Let EH represent the perpendicular line drawn from E to BC, i.e. the height. Now,
$\displaystyle \Delta EHC\sim \Delta OFC$
But, $\displaystyle OF=\frac{1}{2}EH$ (half the height).
Thus,
$\displaystyle \frac{OF}{EH}=\frac{1}{2}$.
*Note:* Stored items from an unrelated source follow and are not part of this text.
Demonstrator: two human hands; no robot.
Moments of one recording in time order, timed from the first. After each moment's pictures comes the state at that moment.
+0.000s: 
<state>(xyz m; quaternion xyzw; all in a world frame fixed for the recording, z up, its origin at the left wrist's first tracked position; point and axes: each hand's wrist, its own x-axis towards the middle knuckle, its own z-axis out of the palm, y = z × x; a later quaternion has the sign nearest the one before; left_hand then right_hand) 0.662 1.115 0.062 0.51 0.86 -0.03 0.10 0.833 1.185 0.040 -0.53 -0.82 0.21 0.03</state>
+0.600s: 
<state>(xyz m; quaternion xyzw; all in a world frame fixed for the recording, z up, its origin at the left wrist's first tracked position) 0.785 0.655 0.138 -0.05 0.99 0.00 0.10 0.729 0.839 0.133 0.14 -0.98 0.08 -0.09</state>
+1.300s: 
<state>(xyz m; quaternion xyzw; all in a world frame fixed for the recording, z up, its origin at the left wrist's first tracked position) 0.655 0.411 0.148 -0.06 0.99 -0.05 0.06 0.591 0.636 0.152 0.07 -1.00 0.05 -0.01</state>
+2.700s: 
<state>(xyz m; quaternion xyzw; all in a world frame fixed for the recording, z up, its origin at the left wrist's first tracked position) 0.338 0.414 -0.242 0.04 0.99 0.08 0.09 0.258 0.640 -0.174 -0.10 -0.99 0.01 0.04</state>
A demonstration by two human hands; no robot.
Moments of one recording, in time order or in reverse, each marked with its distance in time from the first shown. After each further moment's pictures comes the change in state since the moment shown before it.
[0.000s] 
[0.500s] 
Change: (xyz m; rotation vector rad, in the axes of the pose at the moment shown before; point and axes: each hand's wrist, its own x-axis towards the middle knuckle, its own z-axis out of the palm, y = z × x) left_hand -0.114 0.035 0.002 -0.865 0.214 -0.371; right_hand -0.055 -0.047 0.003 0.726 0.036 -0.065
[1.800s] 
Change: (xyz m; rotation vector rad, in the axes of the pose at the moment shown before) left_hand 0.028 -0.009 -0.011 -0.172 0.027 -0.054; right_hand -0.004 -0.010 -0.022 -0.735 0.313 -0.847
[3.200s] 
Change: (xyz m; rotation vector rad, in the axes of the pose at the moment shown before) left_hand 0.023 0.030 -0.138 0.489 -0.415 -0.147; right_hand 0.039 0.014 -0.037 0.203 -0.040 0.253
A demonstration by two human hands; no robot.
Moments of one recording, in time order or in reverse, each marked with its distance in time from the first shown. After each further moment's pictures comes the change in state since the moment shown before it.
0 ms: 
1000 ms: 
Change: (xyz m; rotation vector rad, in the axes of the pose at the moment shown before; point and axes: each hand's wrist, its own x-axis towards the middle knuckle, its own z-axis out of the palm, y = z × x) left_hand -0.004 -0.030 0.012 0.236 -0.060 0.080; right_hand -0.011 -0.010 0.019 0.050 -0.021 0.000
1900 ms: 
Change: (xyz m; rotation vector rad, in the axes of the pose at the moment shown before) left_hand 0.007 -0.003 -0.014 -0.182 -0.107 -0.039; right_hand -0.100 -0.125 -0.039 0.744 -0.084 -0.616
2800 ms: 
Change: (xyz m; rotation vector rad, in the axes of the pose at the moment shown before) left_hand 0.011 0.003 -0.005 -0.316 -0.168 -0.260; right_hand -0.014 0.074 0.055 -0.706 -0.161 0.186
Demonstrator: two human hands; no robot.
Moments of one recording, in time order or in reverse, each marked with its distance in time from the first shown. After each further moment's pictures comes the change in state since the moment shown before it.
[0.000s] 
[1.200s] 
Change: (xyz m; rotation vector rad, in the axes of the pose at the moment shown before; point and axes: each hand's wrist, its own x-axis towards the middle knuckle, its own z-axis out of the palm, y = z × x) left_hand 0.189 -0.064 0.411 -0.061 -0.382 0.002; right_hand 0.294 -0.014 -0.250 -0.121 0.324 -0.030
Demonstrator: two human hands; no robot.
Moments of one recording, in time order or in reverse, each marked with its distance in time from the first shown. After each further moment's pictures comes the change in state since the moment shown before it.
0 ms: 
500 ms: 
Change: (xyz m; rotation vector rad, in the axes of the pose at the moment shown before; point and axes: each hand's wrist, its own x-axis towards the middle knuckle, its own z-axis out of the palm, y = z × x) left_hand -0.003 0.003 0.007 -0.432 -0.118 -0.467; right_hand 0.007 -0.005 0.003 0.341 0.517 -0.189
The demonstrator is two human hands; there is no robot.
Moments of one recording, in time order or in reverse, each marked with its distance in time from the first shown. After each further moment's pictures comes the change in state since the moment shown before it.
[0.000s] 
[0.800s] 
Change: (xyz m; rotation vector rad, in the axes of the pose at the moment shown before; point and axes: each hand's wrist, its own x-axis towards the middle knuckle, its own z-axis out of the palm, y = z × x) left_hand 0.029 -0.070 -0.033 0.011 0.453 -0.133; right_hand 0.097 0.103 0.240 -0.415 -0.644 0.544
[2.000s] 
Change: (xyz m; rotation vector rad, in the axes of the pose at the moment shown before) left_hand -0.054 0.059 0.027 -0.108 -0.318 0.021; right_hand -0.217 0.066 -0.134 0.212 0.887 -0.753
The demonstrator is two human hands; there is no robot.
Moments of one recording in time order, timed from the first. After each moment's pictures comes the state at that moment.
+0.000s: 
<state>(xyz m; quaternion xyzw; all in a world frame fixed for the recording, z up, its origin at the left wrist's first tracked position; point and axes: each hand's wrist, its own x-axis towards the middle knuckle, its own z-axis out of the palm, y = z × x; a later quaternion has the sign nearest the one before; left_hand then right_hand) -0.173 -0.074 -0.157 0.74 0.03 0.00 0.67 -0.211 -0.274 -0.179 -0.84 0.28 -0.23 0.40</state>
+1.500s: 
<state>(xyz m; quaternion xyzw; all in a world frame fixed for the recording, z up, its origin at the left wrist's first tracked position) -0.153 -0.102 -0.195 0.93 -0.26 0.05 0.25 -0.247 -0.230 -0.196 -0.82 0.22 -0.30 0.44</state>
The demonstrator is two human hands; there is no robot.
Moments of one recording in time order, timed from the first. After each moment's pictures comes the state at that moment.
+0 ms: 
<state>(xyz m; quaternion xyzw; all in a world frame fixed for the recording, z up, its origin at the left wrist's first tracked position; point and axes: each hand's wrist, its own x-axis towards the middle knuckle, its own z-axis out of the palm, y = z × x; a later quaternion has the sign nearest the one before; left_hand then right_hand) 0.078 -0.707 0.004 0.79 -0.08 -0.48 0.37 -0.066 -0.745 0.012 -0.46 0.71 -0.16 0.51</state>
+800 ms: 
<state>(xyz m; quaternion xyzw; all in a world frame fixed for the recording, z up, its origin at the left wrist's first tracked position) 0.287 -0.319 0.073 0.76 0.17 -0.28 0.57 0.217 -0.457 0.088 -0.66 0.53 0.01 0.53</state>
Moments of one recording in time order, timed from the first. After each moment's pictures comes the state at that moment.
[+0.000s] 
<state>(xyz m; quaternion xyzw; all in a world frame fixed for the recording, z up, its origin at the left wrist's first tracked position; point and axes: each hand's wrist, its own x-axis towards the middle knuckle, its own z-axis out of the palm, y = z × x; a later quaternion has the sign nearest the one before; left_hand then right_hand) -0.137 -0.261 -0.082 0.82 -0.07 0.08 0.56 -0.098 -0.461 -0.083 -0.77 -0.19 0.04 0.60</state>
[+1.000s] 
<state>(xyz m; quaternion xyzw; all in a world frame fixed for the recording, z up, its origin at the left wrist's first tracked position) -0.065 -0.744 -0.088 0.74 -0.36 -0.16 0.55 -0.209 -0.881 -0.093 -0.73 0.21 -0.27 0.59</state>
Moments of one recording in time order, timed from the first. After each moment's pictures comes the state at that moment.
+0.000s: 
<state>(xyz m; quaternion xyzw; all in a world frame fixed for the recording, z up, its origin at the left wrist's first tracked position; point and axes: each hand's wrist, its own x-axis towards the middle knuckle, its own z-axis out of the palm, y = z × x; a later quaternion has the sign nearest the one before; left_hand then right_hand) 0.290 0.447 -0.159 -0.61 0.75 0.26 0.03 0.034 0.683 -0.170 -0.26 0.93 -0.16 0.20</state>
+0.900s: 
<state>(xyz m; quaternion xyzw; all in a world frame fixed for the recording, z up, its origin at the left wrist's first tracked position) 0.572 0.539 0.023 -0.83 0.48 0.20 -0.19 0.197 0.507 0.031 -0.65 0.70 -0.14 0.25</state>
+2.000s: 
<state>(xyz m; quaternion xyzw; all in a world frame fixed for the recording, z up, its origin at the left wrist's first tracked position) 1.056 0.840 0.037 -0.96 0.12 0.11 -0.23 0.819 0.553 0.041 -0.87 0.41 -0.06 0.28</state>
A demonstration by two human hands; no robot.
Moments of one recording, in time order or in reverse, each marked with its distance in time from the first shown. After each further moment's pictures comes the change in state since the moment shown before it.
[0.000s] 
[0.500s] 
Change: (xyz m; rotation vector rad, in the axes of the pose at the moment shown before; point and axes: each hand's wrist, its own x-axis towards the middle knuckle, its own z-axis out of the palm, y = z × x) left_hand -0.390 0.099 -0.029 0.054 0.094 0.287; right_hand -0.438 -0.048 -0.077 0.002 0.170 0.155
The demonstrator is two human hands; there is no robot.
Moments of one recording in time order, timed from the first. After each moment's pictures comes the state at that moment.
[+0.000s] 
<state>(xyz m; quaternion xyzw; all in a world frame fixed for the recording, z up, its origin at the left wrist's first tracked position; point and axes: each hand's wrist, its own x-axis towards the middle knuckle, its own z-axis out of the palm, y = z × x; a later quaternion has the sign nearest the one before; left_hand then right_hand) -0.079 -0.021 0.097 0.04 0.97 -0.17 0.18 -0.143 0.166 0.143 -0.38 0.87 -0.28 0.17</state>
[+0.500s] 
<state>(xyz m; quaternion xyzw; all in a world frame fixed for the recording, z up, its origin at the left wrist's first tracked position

Now use similar triangles,
$\displaystyle \frac{OF}{EH}=\frac{FC}{CH}$
Thus,
$\displaystyle \frac{FC}{CH}=\frac{1}{2}$
Thus,
$\displaystyle FC=\frac{1}{2}CH$
Thus,
$\displaystyle CH=2FC$
Thus,
$\displaystyle CH=2(14)=28$
Then,
$\displaystyle HF=CH-FC=14$
Then,
$\displaystyle BH+HF=26$
Thus,
$\displaystyle BH+14=26$
Thus,
$\displaystyle BH=12$
Finally Pythagorean theorem,
$\displaystyle BH^2+HE^2=BE^2$
Thus,
$\displaystyle (12)^2+HE^2=(37)^2$
Thus,
$\displaystyle 144+HE^2=1369$
Thus,
$\displaystyle HE^2=1225$
Thus,
$\displaystyle HE=\sqrt{1225}=35$